Texas Tech’s decision to create a School of Veterinary Medicine has been met with criticism from Texas A&M University.
Lubbock-based Tech has plans to build a veterinary school in Amarillo to combat the shortage of veterinarians in rural areas of the state. In 2016, there were only 180 vets working in rural communities.
Texas A&M operates the only veterinary school in the state in College Station, and maintains that they already send veterinary students to the area where the Texas Tech’s school would be built, according to the Texas Tribune.
A&M is concerned that a second veterinary school is an inefficient way of using state funds and says that their school is more than capable of serving the veterinary needs for the state.
“It is completely redundant,” Eleanor Green, dean of the Texas A&M College of Veterinary Medicine, tells the Texas Tribune. “There’s nothing they’re talking about doing that we don’t already do.”
The West A&M campus is less than 20 miles from Amarillo and offers internships, rotations, residencies and research opportunities for vet students in rural areas and actively recruits students from rural communities, according to Green.
The school is also planning on expanding their freshman class size from 132 to 162 students in the next fall class.
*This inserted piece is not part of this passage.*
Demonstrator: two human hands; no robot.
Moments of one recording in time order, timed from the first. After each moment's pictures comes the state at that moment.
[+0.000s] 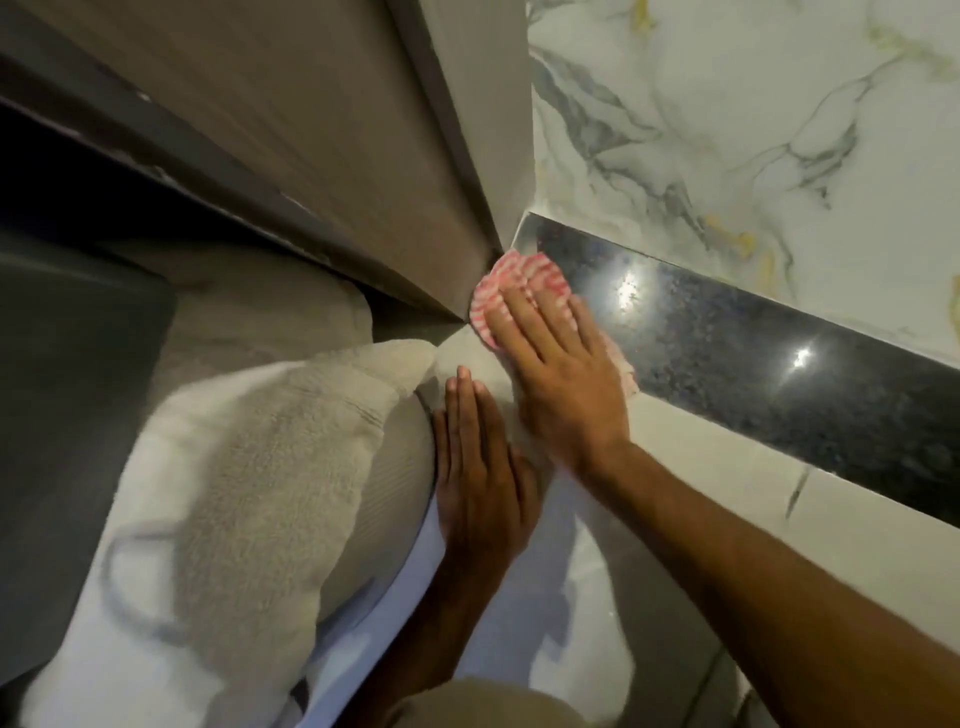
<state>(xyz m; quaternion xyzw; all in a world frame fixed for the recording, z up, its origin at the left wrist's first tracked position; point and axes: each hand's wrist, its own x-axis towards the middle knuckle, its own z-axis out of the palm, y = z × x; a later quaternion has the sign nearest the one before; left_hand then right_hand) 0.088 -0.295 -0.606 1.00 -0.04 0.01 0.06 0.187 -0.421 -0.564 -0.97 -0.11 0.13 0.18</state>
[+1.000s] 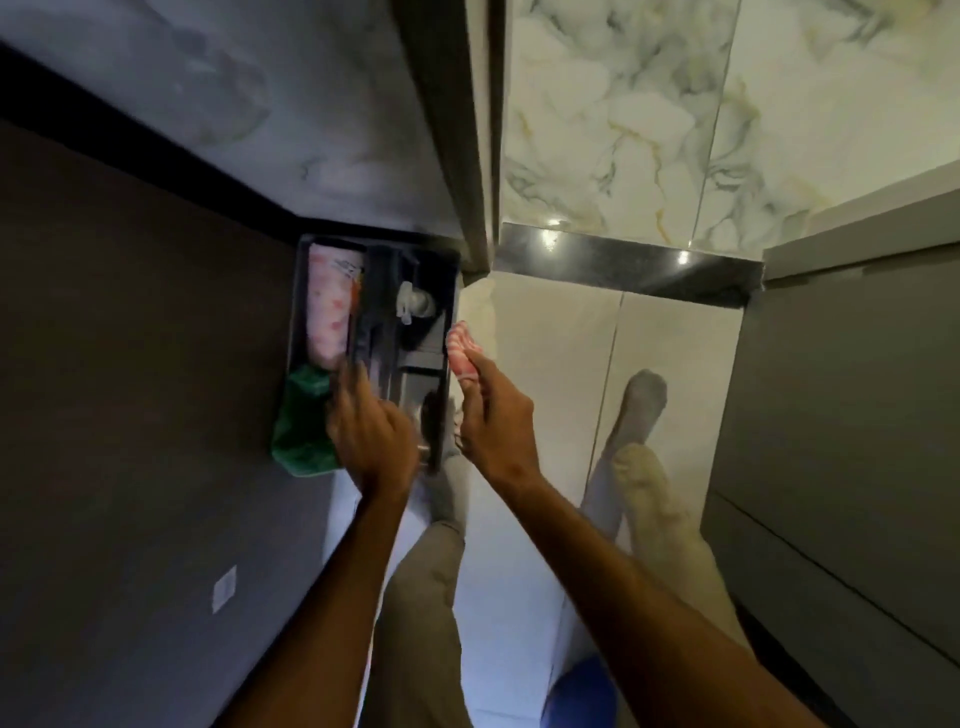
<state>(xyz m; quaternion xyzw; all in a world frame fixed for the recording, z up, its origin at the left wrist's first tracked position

But a report from Texas Tech says that this could risk the quality of education at the world-class school.
Tech counters that having a second veterinary school will accomodate a larger amount of students and therefore be able to send more vets into rural settings.
“Texas is blessed with one of the world’s best vet schools, and for many good reasons,” Guy Loneragan, a veterinarian and Tech professor, tells the Texas Tribune. “But the growth in Texas has exceeded the capacity of any one institution and we’re developing a complementary program that together will more fully meet the needs of Texas than any one institution is doing at the moment.”
Tech’s program will also employ a non-traditional teaching method by placing students in residency style learning opportunities in rural clinics. This would get students involved in rural communities early on without having to build a pricey teaching hospital, according to Loneragan. He also adds that the school would be off state funds within 8 years.
Veterinarian Gregg Veneklasen, who works in the small town of Palo Duro Canyon, Texas, is opposed to Tech’s veterinary school, but says there is a real need to attract students who want to work in rural areas, and that the conflict between the two schools is taking attention away from this important issue.